PROMPT_B = """You are a precise technical assistant. Using ONLY the provided context,
answer the question. If unsure, say "I don't know."
Context: {context}
Question: {question}"""
def ab_router(user_id: str, variants: list[str], weights: list[float] | None = None) -> str:
"""
Deterministically assign a user to a prompt variant using their ID hash.
Same user always gets the same variant (sticky assignment).
"""
if weights:
# Weighted random assignment (not deterministic, for gradual rollout)
return random.choices(variants, weights=weights)[0]
# Deterministic: hash user_id to choose variant
hash_int = int(hashlib.md5(user_id.encode()).hexdigest(), 16)
return variants[hash_int % len(variants)]
class PromptABTest:
def __init__(self, variant_a: str, variant_b: str):
self.variants = {"A": variant_a, "B": variant_b}
self.results: dict[str, list[float]] = {"A": [], "B": []}
def run(self, user_id: str, context: str, question: str, judge_fn: Callable) -> dict:
variant_key = ab_router(user_id, ["A", "B"])
prompt = self.variants[variant_key].format(context=context, question=question)
# Generate answer (mock here)
answer = f"[Variant {variant_key}] Answer about: {question[:40]}..."
# Score the answer
score = judge_fn(question=question, reference="ground truth placeholder", answer=answer)
self.results[variant_key].append(score["score"])
return {"variant": variant_key, "answer": answer, "score": score["score"]}
def report(self) -> dict:
report = {}
for key, scores in self.results.items():
if scores:
report[key] = {
"n": len(scores),
"mean_score": round(sum(scores) / len(scores), 2),
"min": min(scores),
"max": max(scores),
}
winner = max(report, key=lambda k: report[k]["mean_score"]) if report else None
return {"variants": report, "winner": winner}
# Demo
# ab = PromptABTest(PROMPT_A, PROMPT_B)
# for i in range(20):
# ab.run(f"user_{i}", context="H100 has 3.35 TB/s bandwidth.", question="H100 bandwidth?", judge_fn=judge_answer)
# print(ab.report())
Key Takeaways¶
- LLM-as-judge scales evaluation to thousands of examples quickly. Use a rubric with clear integer scores (0-5) and require JSON output for reliable parsing.
- RAGAS gives you four orthogonal RAG metrics. Faithfulness catches hallucinations; context recall diagnoses retrieval gaps.
- LangSmith tracing is zero-code with environment variables set. Always trace in staging even if not in production.
- Cost tracking should accumulate per-session and log per-call. Early visibility on costs prevents budget surprises.
- Structured call logging (JSONL) is your flight recorder — essential for debugging failures and building eval datasets.
- A/B testing with sticky user assignment ensures reproducible experiments. Always run for a statistically meaningful number of samples before declaring a winner.
Exercises¶
Exercise 1 — Multi-Criteria Judge¶
Extend the LLM-as-judge to evaluate on three separate criteria: (1) factual accuracy, (2) completeness, and (3) conciseness. Each criterion should return a score of 0–5 with a one-sentence justification. Build a MultiCriteriaJudge class that averages the three scores and returns a combined verdict. Test it on at least 5 question-answer pairs from a domain you know well.

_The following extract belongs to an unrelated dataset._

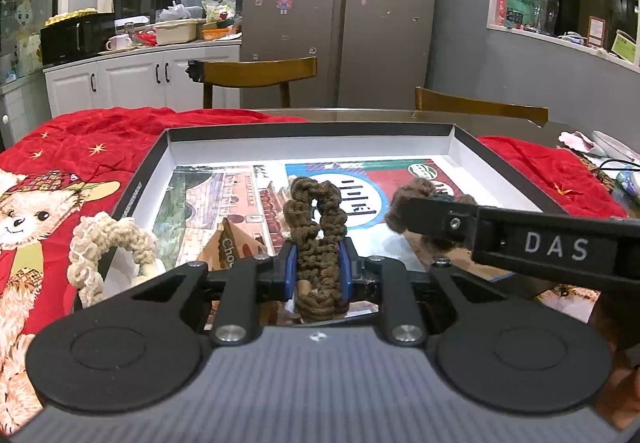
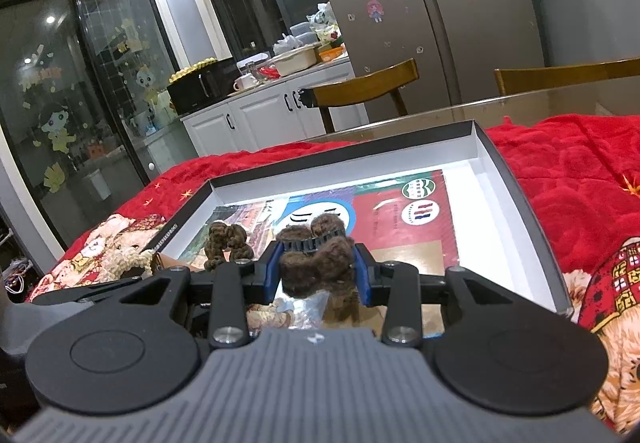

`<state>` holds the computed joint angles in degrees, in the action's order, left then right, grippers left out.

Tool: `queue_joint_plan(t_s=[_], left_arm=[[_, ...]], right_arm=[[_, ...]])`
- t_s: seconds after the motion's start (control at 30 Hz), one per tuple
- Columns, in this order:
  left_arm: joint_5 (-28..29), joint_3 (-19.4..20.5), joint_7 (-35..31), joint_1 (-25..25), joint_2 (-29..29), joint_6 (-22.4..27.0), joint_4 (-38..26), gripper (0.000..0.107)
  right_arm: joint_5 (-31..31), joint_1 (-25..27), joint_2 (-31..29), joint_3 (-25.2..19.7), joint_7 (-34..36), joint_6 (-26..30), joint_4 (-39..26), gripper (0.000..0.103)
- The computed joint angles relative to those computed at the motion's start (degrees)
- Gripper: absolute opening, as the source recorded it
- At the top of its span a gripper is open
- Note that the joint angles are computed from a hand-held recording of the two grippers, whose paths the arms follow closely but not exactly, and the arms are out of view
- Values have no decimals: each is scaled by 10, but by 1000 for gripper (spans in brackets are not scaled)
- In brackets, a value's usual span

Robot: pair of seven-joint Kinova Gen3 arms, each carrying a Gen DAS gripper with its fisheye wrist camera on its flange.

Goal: Organize objects
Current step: 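Lift both held crochet items and carry them over the black box, then open both tools to release the crochet items into the box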

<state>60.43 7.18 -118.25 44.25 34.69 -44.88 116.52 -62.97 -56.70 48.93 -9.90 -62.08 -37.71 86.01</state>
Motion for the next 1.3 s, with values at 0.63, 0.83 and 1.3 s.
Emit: queue_joint_plan(t_s=[0.63, 0.83, 1.3], left_arm=[[10, -3, -31, 4, -7, -3, 2, 55], [-34, 2, -6, 7, -24, -22, 26, 70], [-25, 30, -17, 16, -148, -69, 108, 75]], right_arm=[[36, 0, -6, -8, -27, -19, 15, 48], [75, -8, -21, -4, -80, -49, 43, 62], [71, -64, -79, -18, -65, -208, 103, 80]])
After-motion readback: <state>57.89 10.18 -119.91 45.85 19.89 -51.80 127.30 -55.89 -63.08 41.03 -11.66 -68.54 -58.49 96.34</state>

Exercise 2 — RAGAS on Your Own Data¶
Create a small corpus of 5–10 documents on any technical topic you choose. Write 5 test questions with known ground-truth answers. Build a simple RAG system (from Lecture 09/10), run it on all 5 questions, and evaluate using RAGAS. Report all four metric scores in a table. For any metric below 0.7, identify one concrete change to the RAG system that would improve it.
Exercise 3 — Cost Dashboard¶
Build a CostDashboard class that reads from the JSONL log file produced by LLMLogger and renders a summary report. The report should include: total spend, spend by model, average cost per call, top 5 most expensive calls (with their inputs), and a call count time series grouped by hour. The report should be printable as a formatted text table.